- **TASK REQUIREMENTS**
How do the lines below between the ones holding "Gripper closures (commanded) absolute" and "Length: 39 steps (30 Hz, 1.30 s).", inclusive, read? Give them again exactly, with no other lines.
BEGIN EXERCISE INPUTS
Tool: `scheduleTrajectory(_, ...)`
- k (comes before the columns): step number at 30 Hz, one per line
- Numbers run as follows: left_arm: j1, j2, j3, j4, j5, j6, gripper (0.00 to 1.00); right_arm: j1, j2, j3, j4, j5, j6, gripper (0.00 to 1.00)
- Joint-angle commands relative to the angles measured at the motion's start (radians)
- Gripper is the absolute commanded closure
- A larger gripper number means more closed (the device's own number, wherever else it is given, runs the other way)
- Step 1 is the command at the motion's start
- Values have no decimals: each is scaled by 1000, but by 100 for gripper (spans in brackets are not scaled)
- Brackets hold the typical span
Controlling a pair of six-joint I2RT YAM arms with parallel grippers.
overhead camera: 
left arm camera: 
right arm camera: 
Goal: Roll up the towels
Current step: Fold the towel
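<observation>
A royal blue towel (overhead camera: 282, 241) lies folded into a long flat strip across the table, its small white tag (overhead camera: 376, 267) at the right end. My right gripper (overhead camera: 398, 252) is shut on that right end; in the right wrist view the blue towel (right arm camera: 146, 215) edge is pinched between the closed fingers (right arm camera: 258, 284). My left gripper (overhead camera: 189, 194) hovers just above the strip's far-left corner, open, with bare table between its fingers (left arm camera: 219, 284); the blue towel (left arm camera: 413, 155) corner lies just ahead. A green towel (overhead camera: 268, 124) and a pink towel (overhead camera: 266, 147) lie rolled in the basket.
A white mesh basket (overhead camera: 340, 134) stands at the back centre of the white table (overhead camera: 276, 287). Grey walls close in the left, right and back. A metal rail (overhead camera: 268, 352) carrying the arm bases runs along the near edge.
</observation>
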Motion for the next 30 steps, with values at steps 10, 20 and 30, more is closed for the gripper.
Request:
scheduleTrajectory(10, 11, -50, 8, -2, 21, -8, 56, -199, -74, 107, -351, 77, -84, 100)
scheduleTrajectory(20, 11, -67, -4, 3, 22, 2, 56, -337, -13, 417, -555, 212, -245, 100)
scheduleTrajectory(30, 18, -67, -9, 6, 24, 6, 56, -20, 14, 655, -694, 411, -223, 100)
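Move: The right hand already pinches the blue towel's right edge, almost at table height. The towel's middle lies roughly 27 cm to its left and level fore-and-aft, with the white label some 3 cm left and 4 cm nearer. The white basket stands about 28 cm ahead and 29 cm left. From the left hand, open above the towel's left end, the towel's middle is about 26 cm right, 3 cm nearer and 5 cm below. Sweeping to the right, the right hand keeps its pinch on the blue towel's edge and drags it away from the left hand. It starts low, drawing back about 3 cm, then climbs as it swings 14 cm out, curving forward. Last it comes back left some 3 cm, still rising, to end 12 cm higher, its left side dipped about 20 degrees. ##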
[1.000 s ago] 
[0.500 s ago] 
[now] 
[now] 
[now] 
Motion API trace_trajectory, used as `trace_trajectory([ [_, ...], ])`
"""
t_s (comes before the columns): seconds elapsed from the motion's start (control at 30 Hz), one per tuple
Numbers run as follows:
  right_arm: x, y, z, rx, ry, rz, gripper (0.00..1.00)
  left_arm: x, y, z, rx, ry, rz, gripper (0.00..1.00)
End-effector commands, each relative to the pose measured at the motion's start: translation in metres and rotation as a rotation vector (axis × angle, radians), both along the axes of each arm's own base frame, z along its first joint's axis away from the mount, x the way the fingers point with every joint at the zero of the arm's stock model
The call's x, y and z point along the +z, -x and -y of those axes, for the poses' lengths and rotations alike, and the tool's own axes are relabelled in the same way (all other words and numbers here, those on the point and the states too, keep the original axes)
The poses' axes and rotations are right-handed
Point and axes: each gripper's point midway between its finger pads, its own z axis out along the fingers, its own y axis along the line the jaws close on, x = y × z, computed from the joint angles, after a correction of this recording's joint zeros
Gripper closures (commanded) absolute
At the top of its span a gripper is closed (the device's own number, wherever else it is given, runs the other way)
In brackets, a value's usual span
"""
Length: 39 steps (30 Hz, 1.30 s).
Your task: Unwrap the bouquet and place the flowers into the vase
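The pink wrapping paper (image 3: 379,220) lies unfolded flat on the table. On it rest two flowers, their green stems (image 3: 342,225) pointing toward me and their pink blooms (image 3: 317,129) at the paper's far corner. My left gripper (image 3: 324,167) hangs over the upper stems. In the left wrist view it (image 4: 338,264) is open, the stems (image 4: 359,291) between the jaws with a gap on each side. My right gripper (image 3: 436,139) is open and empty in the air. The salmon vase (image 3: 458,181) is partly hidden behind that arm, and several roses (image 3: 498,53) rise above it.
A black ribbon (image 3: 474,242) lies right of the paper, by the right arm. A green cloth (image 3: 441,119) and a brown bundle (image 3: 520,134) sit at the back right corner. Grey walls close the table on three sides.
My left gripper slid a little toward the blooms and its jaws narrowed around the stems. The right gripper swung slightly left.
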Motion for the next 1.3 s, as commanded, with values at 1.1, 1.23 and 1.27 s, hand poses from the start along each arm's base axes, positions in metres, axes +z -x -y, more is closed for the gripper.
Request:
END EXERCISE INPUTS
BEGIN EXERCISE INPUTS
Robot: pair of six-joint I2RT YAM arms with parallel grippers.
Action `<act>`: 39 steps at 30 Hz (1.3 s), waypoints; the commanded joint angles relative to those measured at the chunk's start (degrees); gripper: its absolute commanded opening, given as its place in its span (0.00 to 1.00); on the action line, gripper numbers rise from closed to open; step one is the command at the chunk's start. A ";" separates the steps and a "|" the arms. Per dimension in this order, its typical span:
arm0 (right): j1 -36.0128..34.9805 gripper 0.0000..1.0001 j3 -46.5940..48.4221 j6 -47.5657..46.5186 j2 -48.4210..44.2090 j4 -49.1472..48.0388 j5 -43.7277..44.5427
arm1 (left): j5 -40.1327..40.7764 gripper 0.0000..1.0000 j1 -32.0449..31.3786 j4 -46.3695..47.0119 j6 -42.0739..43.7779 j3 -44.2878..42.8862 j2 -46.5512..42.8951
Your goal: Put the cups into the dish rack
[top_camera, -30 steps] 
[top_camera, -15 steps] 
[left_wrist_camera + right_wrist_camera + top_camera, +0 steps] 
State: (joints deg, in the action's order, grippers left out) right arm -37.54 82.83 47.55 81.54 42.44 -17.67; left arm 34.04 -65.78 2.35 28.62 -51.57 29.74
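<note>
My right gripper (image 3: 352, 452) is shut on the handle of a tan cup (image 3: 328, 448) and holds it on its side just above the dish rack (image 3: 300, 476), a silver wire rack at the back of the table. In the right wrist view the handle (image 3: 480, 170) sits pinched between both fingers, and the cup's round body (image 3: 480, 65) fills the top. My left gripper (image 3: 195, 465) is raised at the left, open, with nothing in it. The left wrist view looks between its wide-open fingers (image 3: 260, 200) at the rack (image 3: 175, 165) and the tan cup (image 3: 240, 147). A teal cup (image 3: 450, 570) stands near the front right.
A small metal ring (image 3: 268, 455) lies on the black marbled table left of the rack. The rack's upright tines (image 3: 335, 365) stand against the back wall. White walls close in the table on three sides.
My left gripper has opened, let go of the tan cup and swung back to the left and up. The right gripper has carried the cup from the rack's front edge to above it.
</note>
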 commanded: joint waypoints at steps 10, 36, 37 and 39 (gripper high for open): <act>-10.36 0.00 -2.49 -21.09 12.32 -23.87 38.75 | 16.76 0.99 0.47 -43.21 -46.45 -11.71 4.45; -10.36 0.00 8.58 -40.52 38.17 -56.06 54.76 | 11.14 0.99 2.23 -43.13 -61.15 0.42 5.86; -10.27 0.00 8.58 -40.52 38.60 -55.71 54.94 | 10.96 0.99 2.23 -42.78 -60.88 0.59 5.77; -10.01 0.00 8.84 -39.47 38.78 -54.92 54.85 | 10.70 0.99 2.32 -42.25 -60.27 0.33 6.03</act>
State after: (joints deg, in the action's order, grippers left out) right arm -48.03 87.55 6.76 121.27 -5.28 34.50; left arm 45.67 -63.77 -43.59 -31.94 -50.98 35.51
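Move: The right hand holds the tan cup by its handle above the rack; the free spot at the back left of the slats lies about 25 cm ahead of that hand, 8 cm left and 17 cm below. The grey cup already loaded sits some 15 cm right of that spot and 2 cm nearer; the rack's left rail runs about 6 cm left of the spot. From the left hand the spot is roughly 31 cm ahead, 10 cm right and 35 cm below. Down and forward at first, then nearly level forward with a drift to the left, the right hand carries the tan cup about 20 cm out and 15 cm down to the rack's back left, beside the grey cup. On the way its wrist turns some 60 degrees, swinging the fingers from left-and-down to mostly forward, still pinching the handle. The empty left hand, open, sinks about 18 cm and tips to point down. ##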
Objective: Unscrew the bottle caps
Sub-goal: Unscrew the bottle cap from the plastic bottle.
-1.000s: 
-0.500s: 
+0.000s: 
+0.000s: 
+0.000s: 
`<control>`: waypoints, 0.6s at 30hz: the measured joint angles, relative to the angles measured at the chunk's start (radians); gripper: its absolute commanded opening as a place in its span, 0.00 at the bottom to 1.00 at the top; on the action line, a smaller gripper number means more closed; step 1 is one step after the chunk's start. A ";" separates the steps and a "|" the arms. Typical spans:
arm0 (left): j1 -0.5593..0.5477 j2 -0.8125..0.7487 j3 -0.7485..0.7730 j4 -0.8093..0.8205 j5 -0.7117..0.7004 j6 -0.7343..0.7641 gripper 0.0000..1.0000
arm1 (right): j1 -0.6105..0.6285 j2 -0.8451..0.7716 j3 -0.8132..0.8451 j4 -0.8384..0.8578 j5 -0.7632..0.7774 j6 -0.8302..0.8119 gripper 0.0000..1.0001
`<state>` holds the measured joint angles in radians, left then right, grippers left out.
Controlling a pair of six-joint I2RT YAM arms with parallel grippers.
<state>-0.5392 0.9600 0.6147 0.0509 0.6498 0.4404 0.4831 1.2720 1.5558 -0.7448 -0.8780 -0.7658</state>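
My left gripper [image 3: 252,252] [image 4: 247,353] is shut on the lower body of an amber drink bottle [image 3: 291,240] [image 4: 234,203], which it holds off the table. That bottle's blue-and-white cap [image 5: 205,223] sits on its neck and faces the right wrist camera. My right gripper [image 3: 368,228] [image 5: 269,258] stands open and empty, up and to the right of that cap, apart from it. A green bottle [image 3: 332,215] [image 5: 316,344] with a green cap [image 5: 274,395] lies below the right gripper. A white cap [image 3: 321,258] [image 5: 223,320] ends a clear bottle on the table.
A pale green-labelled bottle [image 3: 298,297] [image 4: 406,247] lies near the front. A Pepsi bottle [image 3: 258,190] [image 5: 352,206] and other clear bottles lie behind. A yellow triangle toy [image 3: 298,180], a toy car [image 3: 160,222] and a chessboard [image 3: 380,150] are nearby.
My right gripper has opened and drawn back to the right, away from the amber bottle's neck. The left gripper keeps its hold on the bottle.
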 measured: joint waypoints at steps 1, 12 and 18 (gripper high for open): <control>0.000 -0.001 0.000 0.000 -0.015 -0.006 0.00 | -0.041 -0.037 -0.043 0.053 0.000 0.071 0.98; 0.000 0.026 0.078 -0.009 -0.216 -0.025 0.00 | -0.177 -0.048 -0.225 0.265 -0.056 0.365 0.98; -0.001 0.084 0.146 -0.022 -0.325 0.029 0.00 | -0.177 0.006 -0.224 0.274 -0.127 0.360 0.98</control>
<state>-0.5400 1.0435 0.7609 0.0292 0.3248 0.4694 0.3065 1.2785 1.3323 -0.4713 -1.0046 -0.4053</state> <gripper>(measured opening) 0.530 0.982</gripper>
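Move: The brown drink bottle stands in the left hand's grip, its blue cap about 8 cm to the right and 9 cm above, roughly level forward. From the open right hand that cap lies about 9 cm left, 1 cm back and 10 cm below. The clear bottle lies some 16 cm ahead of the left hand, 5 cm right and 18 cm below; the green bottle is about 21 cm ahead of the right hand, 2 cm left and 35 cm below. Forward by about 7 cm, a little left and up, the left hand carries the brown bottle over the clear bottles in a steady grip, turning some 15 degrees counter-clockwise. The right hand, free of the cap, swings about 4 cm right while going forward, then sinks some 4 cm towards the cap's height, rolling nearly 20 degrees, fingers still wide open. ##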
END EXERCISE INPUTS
- **RESULT BELOW**
Gripper closures (commanded) absolute
At the top of its span a gripper is closed (the device's own number, wherever else it is given, runs the other way)
In brackets, a value's usual span
"""
Length: 39 steps (30 Hz, 1.30 s).

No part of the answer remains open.